– Aarti Kapur Singh
Author: Devdutt Pattanaik
Genre: Literature & Fiction, Religion & Spirituality.
Publisher: Zubaan/Penguin Books
Patriarchy asserts men are superior to women
Feminism clarifies women and men are equal
Queerness questions what constitutes male and female
There is so much to Indian Mythology that remains hidden. There is so much which no one speaks of. Of hidden desires (maybe), of stories that somehow do not surface, because we are too civilized for our own good. Queerness isn’t only modern, Western or sexual, says mythologist Devdutt Pattanaik, who compiles many overlooked tales from the vast written and oral traditions of Hinduism to help us analyse that Indian mythology was never ashamed of its sexual orientation and expression.
Devdutt tries to uncover stories in mythology about men and women, about gender bender, about situations where roles were reversed for good reason and sometimes for no reason at all.
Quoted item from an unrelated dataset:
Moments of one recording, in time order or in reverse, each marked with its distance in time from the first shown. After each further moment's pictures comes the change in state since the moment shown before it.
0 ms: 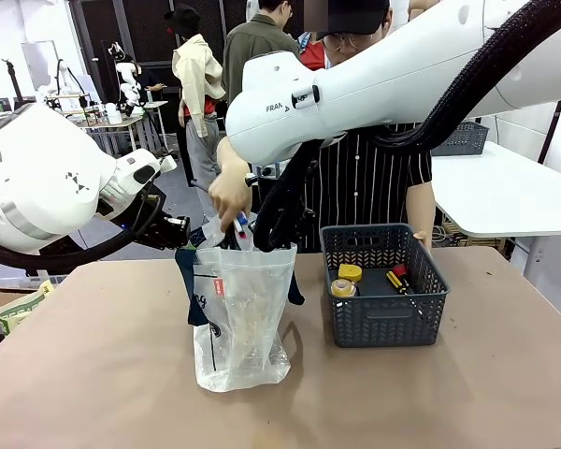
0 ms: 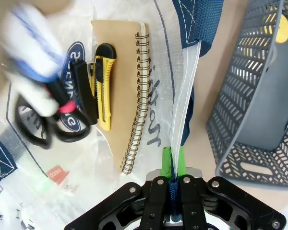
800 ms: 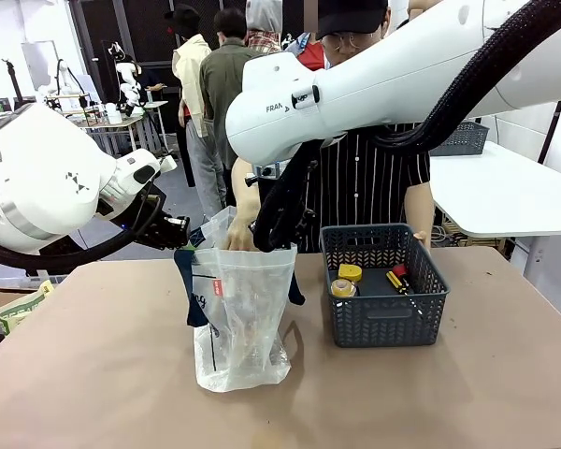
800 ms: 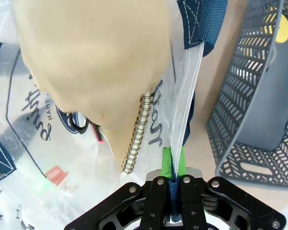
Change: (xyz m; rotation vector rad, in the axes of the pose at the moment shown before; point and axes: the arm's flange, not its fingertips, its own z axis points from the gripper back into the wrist) left arm 0.000 0.000 0.000 0.000 0.000 0.000; right arm 0.000 0.000 0.000 0.000 0.000 0.000
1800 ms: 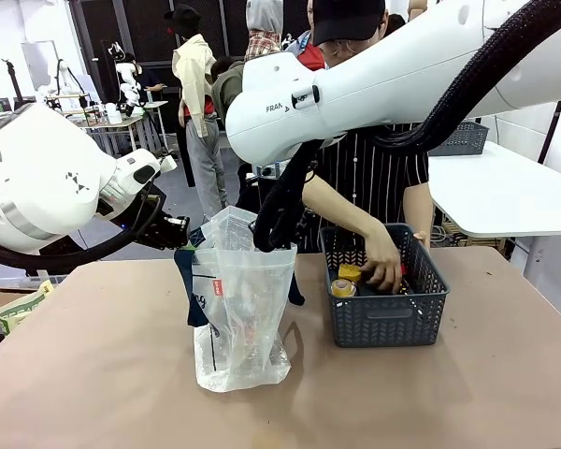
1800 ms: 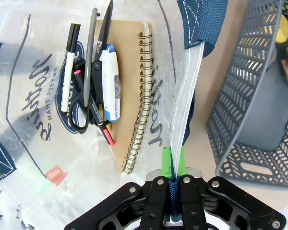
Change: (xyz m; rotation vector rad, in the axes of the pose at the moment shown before) left arm 0.000 0.000 0.000 0.000 0.000 0.000; right arm 0.000 0.000 0.000 0.000 0.000 0.000
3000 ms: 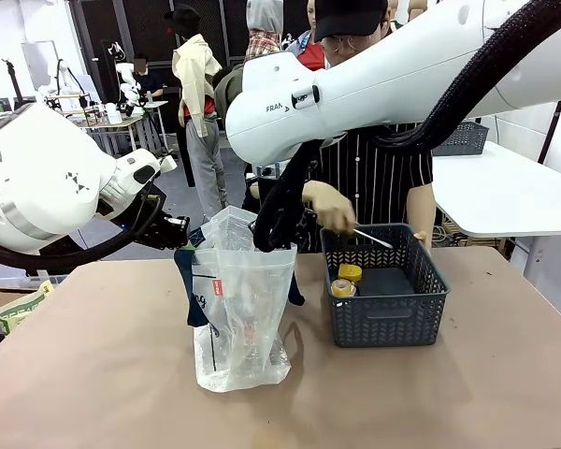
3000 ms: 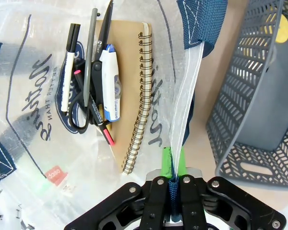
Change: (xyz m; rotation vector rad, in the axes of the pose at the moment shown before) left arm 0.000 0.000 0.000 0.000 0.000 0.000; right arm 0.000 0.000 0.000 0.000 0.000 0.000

The story of Shikhandi which opens the collection is well known. Born as a girl but raised as a son, Shikhandi was Amba in her/his previous life. Amba sought revenge against Bhishma who abducted her and her sisters from their swayamvara for his brother. She was reborn as Dhrupada’s daughter Shikhandi, who was used to defeat Bhishma in the battle of Mahabharata. But what was Shikhandi‘s life like? A man trapped in a woman’s body, Shikhandi was married off to a princess who ran away when she discovered that her husband was a woman. To bring her back and save his father’s kingdom from being attacked by his father-in-law’s army, he took the help of ayaksha named Sthuna who lent Shikhandi his manhood. Shikhandi, the author says, would be called a female to male transsexual whose body is genitally changed. However, tellers of this tale have preferred to portray him as a eunuch or a man who feels like a woman indicating ‘a patriarchal bias even in the queer space’.
Discussing one’s sexuality was never taboo; in fact, in several myths that are part of the great epics, men turn into women and women seek sexual encounters with men who are not their husbands without heartburn or fear of being ostracised – proving that ancient civilizations did not consider sex taboo. Over time, communities found it necessary to protect their identity by setting down rules and marking out acts of taboo, patriarchal systems gained prominence and religious codes came into practice. As a result, gender and caste biases and puritanism crept into the stories. They acquired a didactic tone to gain religious sanction and approval from those in power. Storytellers took on, or maybe they were forced to do so, the burden of preaching and teaching values, behavioural attitudes and morality. Thus we have a story in which a queen prefers the company of women but Arjuna is so enamoured by her that he forces himself into her bed in the form of a serpent. While it may have been entirely acceptable for women to be sexual partners, as patriarchal systems came into place, there was growing discomfort with such an attitude which, perhaps, prompted some enterprising storyteller to embed a man into an all-women world. Several tales in the book illustrate this – from Mahadeva, who became a woman to deliver his devotee’s child; Chudala, who became a man to enlighten her husband; Samavan, who became the wife of his male friend; Narada who forgot that he was a man; Indra who took the form of a Brahmin to make love to his wife when he was away; Krishna who cross-dresses in time of war and peace for various reasons to more Gods and Demons and Kings and Queens who are not rigid about sexuality and gender, “Shikhandi” is a work that transcends orientation and gender and has many more playful, touching, and sometimes stirring stories that reveal the unique Indian way of making sense of queerness.
My favourite is the tale of hermit-warriors Nara and Narayana had grown all powerful. Stories about their valour had spread far and wide. Riding on a single chariot, the duo made for a fearsome couple; they vanquished asuras with ease and conducted the most severe penance that had even the gods shaking with fear. The two were close friends – in some texts, they are guru and shishya and in others, they share a more equal relationship – and had sworn to a lifetime of celibacy. The king of gods, Indra, was worried. He feared their growing strength and their asceticism as much as he abhorred their celibate status. So he sent an army of apsaras to break their penance and seduce them. Nara saw the apsaras approaching and turned to Narayana who drew a beautiful woman on his thigh using the stalk of a mango leaf. Anapsara emerged from the thigh (uru in Sanskrit) and thus Urvashi was born; without a mother and with two fathers. Urvashi went on to become one of Indra’s favourite apsaras, while Arjuna and Krishna were believed to be avatars of Nara and Narayana. This story is part of the Bhagvata Purana, but if we were to place Nara and Narayana within a contemporary narrative, how would we categorise them? As parents of Urvashi, who would be the mother and who the father? Would they be members of the lesbian, gay, bisexual, transgender(LGBT) community? Or would they be part of an ascetic cult where men can make babies? Depending on how you answer these questions, you define your approach to an issue that has vexed many: how accepting or tolerant was ancient Indian society of the LGBT community?
This book does a great job putting across a collection of stories that capture the essence of ancient Indian society’s approach to sexual behaviour. And apart from all things else, it establishes that Indian society was not coy about sexual attitudes. This book is a must-have.